> [TASK BRIEF]:
Give the data again, word for word.

> [ENTRIES SHOWN]:

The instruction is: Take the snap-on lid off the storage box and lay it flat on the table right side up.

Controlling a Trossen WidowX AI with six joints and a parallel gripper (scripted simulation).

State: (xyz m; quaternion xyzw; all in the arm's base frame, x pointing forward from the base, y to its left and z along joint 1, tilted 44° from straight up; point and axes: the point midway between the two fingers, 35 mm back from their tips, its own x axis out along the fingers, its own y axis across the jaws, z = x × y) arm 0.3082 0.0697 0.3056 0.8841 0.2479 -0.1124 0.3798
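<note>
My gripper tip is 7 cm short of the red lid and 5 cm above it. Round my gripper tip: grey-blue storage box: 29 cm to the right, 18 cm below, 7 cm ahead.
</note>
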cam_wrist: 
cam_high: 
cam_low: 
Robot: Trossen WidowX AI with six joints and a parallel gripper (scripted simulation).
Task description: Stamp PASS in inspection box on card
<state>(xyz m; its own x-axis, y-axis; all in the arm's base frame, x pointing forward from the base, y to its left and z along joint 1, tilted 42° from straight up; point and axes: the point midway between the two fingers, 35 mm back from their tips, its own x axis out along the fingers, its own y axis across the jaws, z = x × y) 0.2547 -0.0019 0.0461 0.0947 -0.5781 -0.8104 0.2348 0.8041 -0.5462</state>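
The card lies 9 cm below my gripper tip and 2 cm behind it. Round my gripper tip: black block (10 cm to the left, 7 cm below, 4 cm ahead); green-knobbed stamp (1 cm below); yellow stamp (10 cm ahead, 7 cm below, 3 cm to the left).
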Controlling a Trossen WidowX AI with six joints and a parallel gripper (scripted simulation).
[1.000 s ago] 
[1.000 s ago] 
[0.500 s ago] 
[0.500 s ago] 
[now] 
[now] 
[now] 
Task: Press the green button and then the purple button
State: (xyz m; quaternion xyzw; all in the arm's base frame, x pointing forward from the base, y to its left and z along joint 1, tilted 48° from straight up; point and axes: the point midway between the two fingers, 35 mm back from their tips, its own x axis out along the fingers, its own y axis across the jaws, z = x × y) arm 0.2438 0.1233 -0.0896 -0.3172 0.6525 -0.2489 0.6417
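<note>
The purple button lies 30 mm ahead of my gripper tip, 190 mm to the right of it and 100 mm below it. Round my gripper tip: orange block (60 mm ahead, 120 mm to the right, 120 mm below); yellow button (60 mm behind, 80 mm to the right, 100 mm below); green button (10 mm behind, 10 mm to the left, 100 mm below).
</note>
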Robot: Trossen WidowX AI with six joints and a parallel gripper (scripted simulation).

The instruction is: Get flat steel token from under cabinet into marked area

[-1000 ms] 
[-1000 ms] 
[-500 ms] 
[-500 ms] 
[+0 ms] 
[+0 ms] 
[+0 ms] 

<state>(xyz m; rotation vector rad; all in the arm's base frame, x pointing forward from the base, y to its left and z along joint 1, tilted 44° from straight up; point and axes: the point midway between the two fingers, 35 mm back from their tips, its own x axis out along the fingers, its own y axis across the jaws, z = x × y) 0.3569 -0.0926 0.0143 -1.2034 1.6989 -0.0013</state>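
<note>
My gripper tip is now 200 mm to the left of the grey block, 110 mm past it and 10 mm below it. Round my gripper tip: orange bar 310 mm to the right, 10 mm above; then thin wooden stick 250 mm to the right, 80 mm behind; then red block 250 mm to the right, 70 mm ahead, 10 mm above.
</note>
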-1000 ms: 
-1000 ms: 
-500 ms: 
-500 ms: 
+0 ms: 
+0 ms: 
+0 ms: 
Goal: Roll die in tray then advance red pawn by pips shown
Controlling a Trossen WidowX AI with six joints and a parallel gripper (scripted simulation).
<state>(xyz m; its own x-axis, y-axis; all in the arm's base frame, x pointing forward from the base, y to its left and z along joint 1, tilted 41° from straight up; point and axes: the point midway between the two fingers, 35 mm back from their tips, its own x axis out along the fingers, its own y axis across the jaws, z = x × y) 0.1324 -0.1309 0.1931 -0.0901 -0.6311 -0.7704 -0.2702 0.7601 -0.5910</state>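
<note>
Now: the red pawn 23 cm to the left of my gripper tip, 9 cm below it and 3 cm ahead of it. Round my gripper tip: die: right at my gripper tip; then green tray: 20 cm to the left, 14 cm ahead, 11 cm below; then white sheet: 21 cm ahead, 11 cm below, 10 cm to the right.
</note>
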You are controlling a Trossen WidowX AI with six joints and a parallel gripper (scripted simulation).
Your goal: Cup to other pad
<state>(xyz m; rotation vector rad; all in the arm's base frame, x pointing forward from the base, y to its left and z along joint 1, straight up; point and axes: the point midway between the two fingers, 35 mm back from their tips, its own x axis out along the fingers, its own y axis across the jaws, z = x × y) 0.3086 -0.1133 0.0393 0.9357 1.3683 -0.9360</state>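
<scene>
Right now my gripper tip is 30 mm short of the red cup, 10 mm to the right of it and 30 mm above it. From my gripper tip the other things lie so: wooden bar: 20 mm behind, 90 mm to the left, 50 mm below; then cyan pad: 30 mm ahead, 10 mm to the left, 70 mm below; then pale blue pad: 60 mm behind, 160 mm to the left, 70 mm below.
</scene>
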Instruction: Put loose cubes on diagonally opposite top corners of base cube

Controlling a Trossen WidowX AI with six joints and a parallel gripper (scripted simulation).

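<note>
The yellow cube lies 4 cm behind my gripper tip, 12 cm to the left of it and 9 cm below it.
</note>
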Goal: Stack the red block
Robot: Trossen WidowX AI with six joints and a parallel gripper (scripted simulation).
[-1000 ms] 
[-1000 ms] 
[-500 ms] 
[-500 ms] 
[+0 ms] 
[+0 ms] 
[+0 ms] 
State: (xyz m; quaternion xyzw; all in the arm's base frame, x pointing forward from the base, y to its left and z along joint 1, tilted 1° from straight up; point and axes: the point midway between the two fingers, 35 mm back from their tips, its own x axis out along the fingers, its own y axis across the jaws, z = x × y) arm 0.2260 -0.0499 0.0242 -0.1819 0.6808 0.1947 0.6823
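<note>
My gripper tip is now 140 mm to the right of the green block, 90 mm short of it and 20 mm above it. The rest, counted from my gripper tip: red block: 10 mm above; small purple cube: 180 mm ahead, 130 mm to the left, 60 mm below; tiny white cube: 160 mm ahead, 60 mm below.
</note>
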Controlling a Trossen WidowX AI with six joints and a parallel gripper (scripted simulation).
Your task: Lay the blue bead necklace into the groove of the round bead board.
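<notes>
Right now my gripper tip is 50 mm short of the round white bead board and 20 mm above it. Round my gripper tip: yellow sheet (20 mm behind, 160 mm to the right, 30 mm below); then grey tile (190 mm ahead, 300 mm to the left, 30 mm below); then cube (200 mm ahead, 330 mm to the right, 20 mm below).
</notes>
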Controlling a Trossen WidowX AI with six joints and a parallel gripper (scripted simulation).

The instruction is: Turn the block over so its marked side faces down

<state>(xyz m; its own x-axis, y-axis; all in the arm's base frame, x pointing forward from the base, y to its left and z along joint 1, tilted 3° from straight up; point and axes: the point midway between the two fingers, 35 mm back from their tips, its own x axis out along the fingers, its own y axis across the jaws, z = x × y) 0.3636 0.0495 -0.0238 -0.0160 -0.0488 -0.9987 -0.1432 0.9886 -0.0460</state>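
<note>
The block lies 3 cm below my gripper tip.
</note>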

> [ANSWER BOX]:
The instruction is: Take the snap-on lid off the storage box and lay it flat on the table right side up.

Controlling a Trossen WidowX AI with six joints and a parallel gripper (scripted simulation).

State: (xyz m; quaternion xyzw; all in the arm's base frame, x pointing forward from the base, y to its left and z along joint 1, tilted 44° from straight up; point and axes: the point midway between the two fingers, 35 mm back from their tips, its own x axis out along the fingers, its own y axis across the jaws, z = x × y) arm 0.3082 0.0697 0.3056 0.8841 0.2479 -0.1124 0.3798
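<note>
My gripper tip is 7 cm short of the red lid and 5 cm above it. Round my gripper tip: grey-blue storage box: 29 cm to the right, 18 cm below, 7 cm ahead.
</note>
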cam_wrist: 
cam_high: 
cam_low: 
Robot: Trossen WidowX AI with six joints and a parallel gripper (scripted simulation).
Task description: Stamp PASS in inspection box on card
<state>(xyz m; its own x-axis, y-axis; all in the arm's base frame, x pointing forward from the base, y to its left and z along joint 1, tilted 42° from straight up; point and axes: the point midway between the two fingers, 35 mm back from their tips, its own x axis out along the fingers, its own y axis across the jaws, z = x × y) 0.2547 -0.0019 0.0461 0.0947 -0.5781 -0.8104 0.2348 0.8041 -0.5462</state>
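The card lies 9 cm below my gripper tip and 2 cm behind it. Round my gripper tip: black block (10 cm to the left, 7 cm below, 4 cm ahead); green-knobbed stamp (1 cm below); yellow stamp (10 cm ahead, 7 cm below, 3 cm to the left).
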Controlling a Trossen WidowX AI with six joints and a parallel gripper (scripted simulation).
[1.000 s ago] 
[1.000 s ago] 
[0.500 s ago] 
[0.500 s ago] 
[now] 
[now] 
[now] 
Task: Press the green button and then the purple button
State: (xyz m; quaternion xyzw; all in the arm's base frame, x pointing forward from the base, y to its left and z along joint 1, tilted 48° from straight up; point and axes: the point midway between the two fingers, 35 mm back from their tips, its own x axis out along the fingers, its own y axis across the jaws, z = x × y) arm 0.2438 0.1233 -0.0896 -0.3172 0.6525 -0.2489 0.6417
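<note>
The purple button lies 30 mm ahead of my gripper tip, 190 mm to the right of it and 100 mm below it. Round my gripper tip: orange block (60 mm ahead, 120 mm to the right, 120 mm below); yellow button (60 mm behind, 80 mm to the right, 100 mm below); green button (10 mm behind, 10 mm to the left, 100 mm below).
</note>
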Robot: Trossen WidowX AI with six joints and a parallel gripper (scripted simulation).

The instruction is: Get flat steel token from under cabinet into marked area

[-1000 ms] 
[-1000 ms] 
[-500 ms] 
[-500 ms] 
[+0 ms] 
[+0 ms] 
[+0 ms] 

<state>(xyz m; rotation vector rad; all in the arm's base frame, x pointing forward from the base, y to its left and z along joint 1, tilted 44° from straight up; point and axes: the point midway between the two fingers, 35 mm back from their tips, its own x axis out along the fingers, its own y axis across the jaws, z = x × y) 0.3569 -0.0926 0.0143 -1.2034 1.6989 -0.0013</state>
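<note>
My gripper tip is now 200 mm to the left of the grey block, 110 mm past it and 10 mm below it. Round my gripper tip: orange bar 310 mm to the right, 10 mm above; then thin wooden stick 250 mm to the right, 80 mm behind; then red block 250 mm to the right, 70 mm ahead, 10 mm above.
</note>
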-1000 ms: 
-1000 ms: 
-500 ms: 
-500 ms: 
+0 ms: 
+0 ms: 
+0 ms: 
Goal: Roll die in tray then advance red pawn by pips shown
Controlling a Trossen WidowX AI with six joints and a parallel gripper (scripted simulation).
<state>(xyz m; its own x-axis, y-axis; all in the arm's base frame, x pointing forward from the base, y to its left and z along joint 1, tilted 41° from straight up; point and axes: the point midway between the two fingers, 35 mm back from their tips, its own x axis out along the fingers, its own y axis across the jaws, z = x × y) 0.1324 -0.1309 0.1931 -0.0901 -0.6311 -0.7704 -0.2702 0.7601 -0.5910</state>
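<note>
Now: the red pawn 23 cm to the left of my gripper tip, 9 cm below it and 3 cm ahead of it. Round my gripper tip: die: right at my gripper tip; then green tray: 20 cm to the left, 14 cm ahead, 11 cm below; then white sheet: 21 cm ahead, 11 cm below, 10 cm to the right.
</note>
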You are controlling a Trossen WidowX AI with six joints and a parallel gripper (scripted simulation).
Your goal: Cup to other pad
<state>(xyz m; rotation vector rad; all in the arm's base frame, x pointing forward from the base, y to its left and z along joint 1, straight up; point and axes: the point midway between the two fingers, 35 mm back from their tips, its own x axis out along the fingers, its own y axis across the jaws, z = x × y) 0.3086 -0.1133 0.0393 0.9357 1.3683 -0.9360</state>
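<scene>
Right now my gripper tip is 30 mm short of the red cup, 10 mm to the right of it and 30 mm above it. From my gripper tip the other things lie so: wooden bar: 20 mm behind, 90 mm to the left, 50 mm below; then cyan pad: 30 mm ahead, 10 mm to the left, 70 mm below; then pale blue pad: 60 mm behind, 160 mm to the left, 70 mm below.
</scene>
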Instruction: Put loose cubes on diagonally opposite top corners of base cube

Controlling a Trossen WidowX AI with six joints and a parallel gripper (scripted simulation).

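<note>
The yellow cube lies 4 cm behind my gripper tip, 12 cm to the left of it and 9 cm below it.
</note>
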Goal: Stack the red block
Robot: Trossen WidowX AI with six joints and a parallel gripper (scripted simulation).
[-1000 ms] 
[-1000 ms] 
[-500 ms] 
[-500 ms] 
[+0 ms] 
[+0 ms] 
[+0 ms] 
State: (xyz m; quaternion xyzw; all in the arm's base frame, x pointing forward from the base, y to its left and z along joint 1, tilted 1° from straight up; point and axes: the point midway between the two fingers, 35 mm back from their tips, its own x axis out along the fingers, its own y axis across the jaws, z = x × y) arm 0.2260 -0.0499 0.0242 -0.1819 0.6808 0.1947 0.6823
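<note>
My gripper tip is now 140 mm to the right of the green block, 90 mm short of it and 20 mm above it. The rest, counted from my gripper tip: red block: 10 mm above; small purple cube: 180 mm ahead, 130 mm to the left, 60 mm below; tiny white cube: 160 mm ahead, 60 mm below.
</note>
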Controlling a Trossen WidowX AI with six joints and a parallel gripper (scripted simulation).
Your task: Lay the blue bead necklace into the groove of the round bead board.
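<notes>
Right now my gripper tip is 50 mm short of the round white bead board and 20 mm above it. Round my gripper tip: yellow sheet (20 mm behind, 160 mm to the right, 30 mm below); then grey tile (190 mm ahead, 300 mm to the left, 30 mm below); then cube (200 mm ahead, 330 mm to the right, 20 mm below).
</notes>
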Controlling a Trossen WidowX AI with six joints and a parallel gripper (scripted simulation).

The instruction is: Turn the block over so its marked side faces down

<state>(xyz m; its own x-axis, y-axis; all in the arm's base frame, x pointing forward from the base, y to its left and z along joint 1, tilted 3° from straight up; point and axes: the point midway between the two fingers, 35 mm back from their tips, its own x axis out along the fingers, its own y axis across the jaws, z = x × y) 0.3636 0.0495 -0.0238 -0.0160 -0.0488 -0.9987 -0.1432 0.9886 -0.0460</state>
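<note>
The block lies 3 cm below my gripper tip.
</note>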

That finishes the output for this exercise.